Choroideremia is an X-linked genetic disease that leads to retinal degeneration and blindness. The disease is marked by a progressive loss of photoreceptors, retinal pigment epithelial (RPE) cells, and choriocapillaris. By combining traditional eye imaging techniques with adaptive optics—a technology that enhances imaging resolution—researchers have shown, for the first time, how cells across different tissue layers in the eye are affected in people with choroideremia.
As an X-linked disease, choroideremia affects men more than women. The study looked at the extent to which the cellular layers are disrupted in affected males and female carriers. To do this, the team performed multimodal adaptive optics imaging to better visualize the in vivo pathogenesis of choroideremia in the living human eye.
This work is published in Communications Biology in the paper, “Widespread subclinical cellular changes revealed across a neural-epithelial-vascular complex in choroideremia using adaptive optics.”
The researchers combined adaptive optics with indocyanine green dye to view live cells in the retina, including light-sensing photoreceptors, retinal pigment epithelium (RPE), and choroidal blood vessels. The retina’s RPE is a layer of pigmented cells essential to the nourishment and survival of photoreceptors.
Led by Johnny Tam, PhD, head of the NEI Clinical and Translational Imaging Unit, the team was able to analyze the extent to which choroideremia disrupts these tissues, providing information that could help design effective treatments for this and other diseases.

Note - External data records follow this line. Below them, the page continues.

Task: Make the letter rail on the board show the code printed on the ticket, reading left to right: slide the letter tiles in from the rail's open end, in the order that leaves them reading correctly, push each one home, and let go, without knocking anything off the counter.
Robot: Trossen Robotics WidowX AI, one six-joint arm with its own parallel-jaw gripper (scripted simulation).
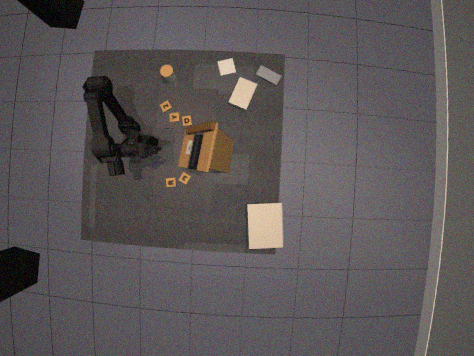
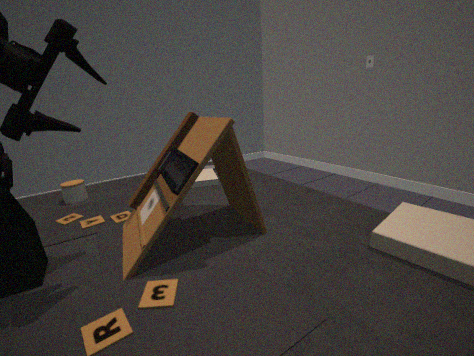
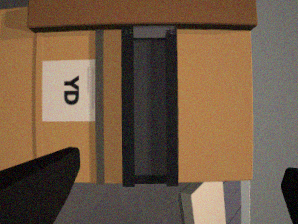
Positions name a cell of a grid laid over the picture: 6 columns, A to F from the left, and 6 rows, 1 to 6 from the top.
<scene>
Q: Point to a slanted wooden board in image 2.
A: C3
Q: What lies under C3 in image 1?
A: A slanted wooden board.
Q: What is the gripper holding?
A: Nothing.
</scene>
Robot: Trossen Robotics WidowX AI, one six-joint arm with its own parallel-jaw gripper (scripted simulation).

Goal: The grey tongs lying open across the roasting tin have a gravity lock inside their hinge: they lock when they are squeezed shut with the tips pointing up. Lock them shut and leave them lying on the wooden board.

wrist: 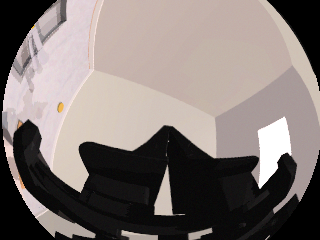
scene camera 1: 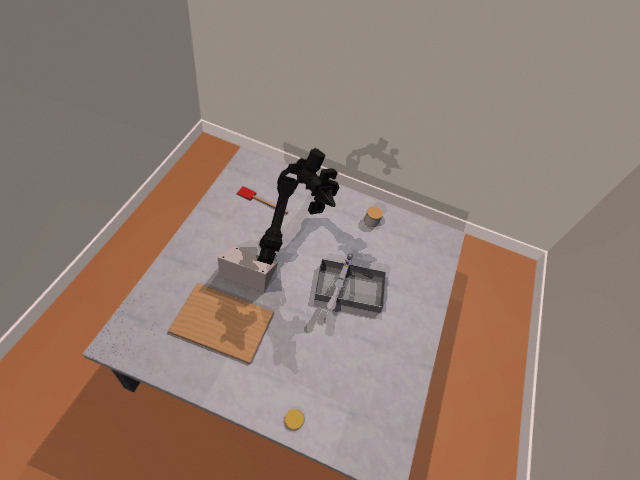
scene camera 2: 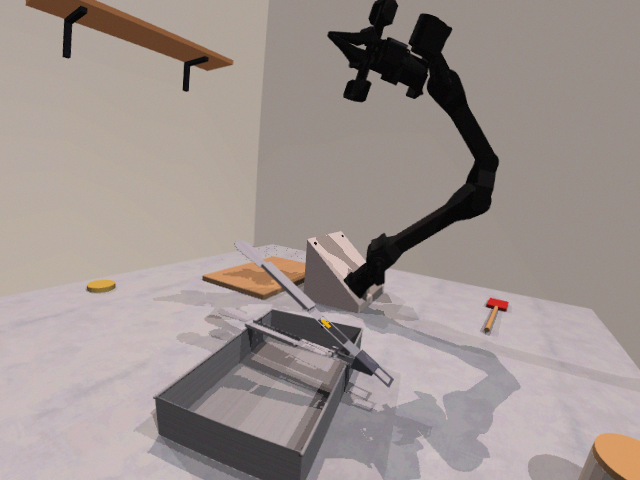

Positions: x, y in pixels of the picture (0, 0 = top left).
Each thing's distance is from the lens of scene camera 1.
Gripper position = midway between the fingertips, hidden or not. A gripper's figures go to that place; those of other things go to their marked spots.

The findings show the presence of “subclinical, widespread enlarged RPE cells present in all subjects imaged.”
“One major finding of our study was that the RPE cells are dramatically enlarged in males and females with choroideremia,” said Tam. “We were surprised to see many cells enlarged by as much as five-fold.”
Female participants in the study showed a mix of enlarged and healthier-looking RPE cells. This may explain why women with choroideremia have milder symptoms, according to Tam. Photoreceptor and blood vessel layers were less affected in both male and female study participants, suggesting that RPE disruption plays an important role in choroideremia.
In the fovea, the last area to be affected in choroideremia, the team found “greater disruption to the RPE than to either the photoreceptor or choriocapillaris layers.” The unexpected finding of patches of photoreceptors that were fluorescently-labeled, but structurally and functionally normal, the authors noted, suggests that the RPE blood barrier function may be altered in choroideremia.
Adaptive optics is not part of routine diagnostic testing in eye clinics. Surprisingly, the team found that enlarged RPE cells can be detected even when using only a commercially available scanning laser ophthalmoscope along with indocyanine green dye. The authors introduced a strategy for detecting enlarged cells using conventional ophthalmic imaging instrumentation.
“It’s not obvious at first, but using an existing tool in the clinic, we can monitor and track the cellular status of the RPE layer. This could prove valuable in identifying which patients would benefit the most from therapeutic interventions,” said Tam.